Radius (r) = 10.5 inches

Volume of the sphere $= \frac{4}{3} \pi r^{3}$

Volume of the sphere $= \frac{4}{3} \times \frac{22}{7} \times 10.5 \times 10.5 \times 10.5$

Volume of the sphere = 4851 cubic feet

**5. A square with side 2 inches is cut out from a corner of a larger square sheet of side 6 inches. Find the area of the remaining square sheet.**

**Solution:**

Side of large square = 6 inches

Area of the large square $= 6 \times 6 = 36$ square inches

Side of small square = 2 inches

Area of the small square $= 2 \times 2 = 4$ square inches

Area of the remaining sheet = Area of the large square – Area of the small square

Area of the remaining sheet = 36 – 4 = 32 square inches

## Practice Problems on Difference between Area and Volume

## Difference Between Area and Volume - Definition, Formulas, FAQs

### What is area?

Area is the amount of space occupied by a two-dimensional shape.

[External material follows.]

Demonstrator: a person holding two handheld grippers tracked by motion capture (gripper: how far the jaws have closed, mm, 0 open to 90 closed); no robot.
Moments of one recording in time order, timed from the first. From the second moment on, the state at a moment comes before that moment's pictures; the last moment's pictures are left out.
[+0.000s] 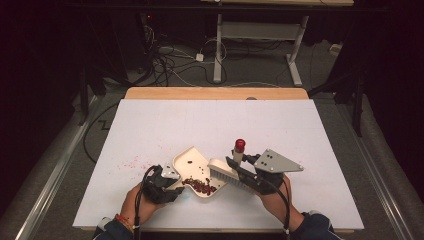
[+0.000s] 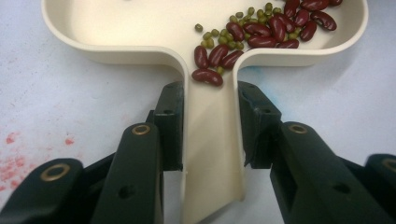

### What does volume measure?

Volume measures the space occupied by a three-dimensional object.

### Which of the following objects have a volume?

A can of tune is a 3D object (usually comes in cylindrical shape). It has volume. All the other options are 2D shapes.

### Area of rectangle =

Area of the rectangle $= Length \times Breadth$

### If area of base of a right pyramid is 9 square feet and height is 15 square feet, the volume will be :

Area of base (A) = 9 square feet

Height (h) = 15 square feet

V $= \frac{1}{3} \times$ (Area of base) $\times$ height

V $= \frac{1}{3} \times 9 \times 15 = 45$ cubic feet

## Frequently Asked Questions on Difference between Area and Volume

**What is the difference between Perimeter and Area?**

Perimeter is the length of the boundary of a two dimensional shape whereas Area is the space occupied by a two dimensional shape or object.

**What is the Surface Area?**

The area occupied by a three-dimensional object by its outer surface is called the surface area.

**What is the difference between Area and Surface Area?**

Area is the space occupied by a two dimensional object whereas surface area is the total area of the outer surfaces of an object.

**What’s the difference between area and volume?**

Area is the space inside a 2D shape, while volume is the space occupied by a 3D object.